▶ WHAT IS BEING ASKED
All of these records need to be duplicated exactly.

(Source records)

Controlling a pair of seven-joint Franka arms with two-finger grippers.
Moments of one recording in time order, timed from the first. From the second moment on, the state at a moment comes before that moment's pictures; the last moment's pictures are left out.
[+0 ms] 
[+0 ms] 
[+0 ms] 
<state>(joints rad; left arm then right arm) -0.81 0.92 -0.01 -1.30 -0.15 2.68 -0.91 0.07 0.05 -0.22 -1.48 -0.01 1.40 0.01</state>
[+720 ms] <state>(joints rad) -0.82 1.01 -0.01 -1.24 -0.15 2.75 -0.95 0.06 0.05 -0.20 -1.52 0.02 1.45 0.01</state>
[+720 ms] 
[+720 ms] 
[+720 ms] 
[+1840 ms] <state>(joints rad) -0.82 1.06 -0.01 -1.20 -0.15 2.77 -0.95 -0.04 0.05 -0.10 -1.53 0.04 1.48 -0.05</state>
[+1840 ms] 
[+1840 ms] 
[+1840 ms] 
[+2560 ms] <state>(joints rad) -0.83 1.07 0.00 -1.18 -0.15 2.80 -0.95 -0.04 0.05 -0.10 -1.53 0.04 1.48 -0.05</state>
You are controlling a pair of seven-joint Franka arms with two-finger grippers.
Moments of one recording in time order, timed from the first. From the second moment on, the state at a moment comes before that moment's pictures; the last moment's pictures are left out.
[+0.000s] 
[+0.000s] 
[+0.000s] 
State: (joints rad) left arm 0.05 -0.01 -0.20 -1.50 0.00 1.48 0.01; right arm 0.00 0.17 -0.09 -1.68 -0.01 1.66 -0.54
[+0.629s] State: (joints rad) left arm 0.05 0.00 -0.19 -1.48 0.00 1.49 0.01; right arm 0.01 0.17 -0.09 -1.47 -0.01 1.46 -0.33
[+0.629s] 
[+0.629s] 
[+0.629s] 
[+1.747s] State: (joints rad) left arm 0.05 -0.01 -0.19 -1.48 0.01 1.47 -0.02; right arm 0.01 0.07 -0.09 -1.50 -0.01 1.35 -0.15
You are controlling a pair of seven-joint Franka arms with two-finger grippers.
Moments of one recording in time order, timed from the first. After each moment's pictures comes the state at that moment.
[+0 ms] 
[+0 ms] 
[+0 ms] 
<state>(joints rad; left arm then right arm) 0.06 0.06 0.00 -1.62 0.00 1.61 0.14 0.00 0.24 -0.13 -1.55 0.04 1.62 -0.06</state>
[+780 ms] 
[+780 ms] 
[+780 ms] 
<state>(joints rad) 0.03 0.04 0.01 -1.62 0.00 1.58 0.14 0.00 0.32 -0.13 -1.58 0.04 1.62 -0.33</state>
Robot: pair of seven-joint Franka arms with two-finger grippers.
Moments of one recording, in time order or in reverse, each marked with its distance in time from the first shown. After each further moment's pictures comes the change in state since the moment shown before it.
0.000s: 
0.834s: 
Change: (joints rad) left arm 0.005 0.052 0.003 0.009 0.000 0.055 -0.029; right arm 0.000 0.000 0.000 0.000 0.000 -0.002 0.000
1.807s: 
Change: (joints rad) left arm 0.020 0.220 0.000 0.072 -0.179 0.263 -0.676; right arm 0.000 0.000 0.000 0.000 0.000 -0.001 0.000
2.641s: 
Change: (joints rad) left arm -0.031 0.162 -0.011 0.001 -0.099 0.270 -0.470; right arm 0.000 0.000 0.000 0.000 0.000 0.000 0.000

▶ SOLUTION TO THE PROBLEM
Controlling a pair of seven-joint Franka arms with two-finger grippers.
Moments of one recording in time order, timed from the first. From the second moment on, the state at a moment comes before that moment's pictures; the last moment's pictures are left out.
[+0 ms] 
[+0 ms] 
[+0 ms] 
<state>(joints rad; left arm then right arm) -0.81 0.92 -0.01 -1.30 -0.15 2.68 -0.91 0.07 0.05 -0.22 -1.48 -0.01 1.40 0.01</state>
[+720 ms] <state>(joints rad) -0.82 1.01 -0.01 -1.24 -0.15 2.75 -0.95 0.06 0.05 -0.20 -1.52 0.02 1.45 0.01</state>
[+720 ms] 
[+720 ms] 
[+720 ms] 
[+1840 ms] <state>(joints rad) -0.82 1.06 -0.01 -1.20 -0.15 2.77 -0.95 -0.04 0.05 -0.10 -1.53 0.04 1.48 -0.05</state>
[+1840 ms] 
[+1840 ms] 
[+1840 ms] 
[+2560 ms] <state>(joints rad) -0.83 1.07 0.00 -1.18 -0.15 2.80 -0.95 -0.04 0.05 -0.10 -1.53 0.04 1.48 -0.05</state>
You are controlling a pair of seven-joint Franka arms with two-finger grippers.
Moments of one recording in time order, timed from the first. From the second moment on, the state at a moment comes before that moment's pictures; the last moment's pictures are left out.
[+0.000s] 
[+0.000s] 
[+0.000s] 
State: (joints rad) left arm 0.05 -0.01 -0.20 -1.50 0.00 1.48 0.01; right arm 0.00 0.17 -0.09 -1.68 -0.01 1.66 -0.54
[+0.629s] State: (joints rad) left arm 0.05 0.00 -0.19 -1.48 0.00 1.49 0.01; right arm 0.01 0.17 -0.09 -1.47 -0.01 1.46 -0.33
[+0.629s] 
[+0.629s] 
[+0.629s] 
[+1.747s] State: (joints rad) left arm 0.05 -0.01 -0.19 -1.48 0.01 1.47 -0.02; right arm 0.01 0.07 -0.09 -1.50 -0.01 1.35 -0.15
You are controlling a pair of seven-joint Franka arms with two-finger grippers.
Moments of one recording in time order, timed from the first. After each moment's pictures comes the state at that moment.
[+0 ms] 
[+0 ms] 
[+0 ms] 
<state>(joints rad; left arm then right arm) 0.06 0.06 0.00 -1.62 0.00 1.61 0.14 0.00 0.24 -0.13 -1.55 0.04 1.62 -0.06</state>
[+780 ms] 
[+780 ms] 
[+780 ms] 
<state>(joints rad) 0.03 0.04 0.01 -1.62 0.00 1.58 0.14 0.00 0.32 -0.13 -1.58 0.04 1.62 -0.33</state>
Robot: pair of seven-joint Franka arms with two-finger grippers.
Moments of one recording, in time order or in reverse, each marked with its distance in time from the first shown. After each further moment's pictures comes the change in state since the moment shown before it.
0.000s: 
0.834s: 
Change: (joints rad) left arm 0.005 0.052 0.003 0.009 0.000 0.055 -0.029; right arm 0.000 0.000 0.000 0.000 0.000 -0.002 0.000
1.807s: 
Change: (joints rad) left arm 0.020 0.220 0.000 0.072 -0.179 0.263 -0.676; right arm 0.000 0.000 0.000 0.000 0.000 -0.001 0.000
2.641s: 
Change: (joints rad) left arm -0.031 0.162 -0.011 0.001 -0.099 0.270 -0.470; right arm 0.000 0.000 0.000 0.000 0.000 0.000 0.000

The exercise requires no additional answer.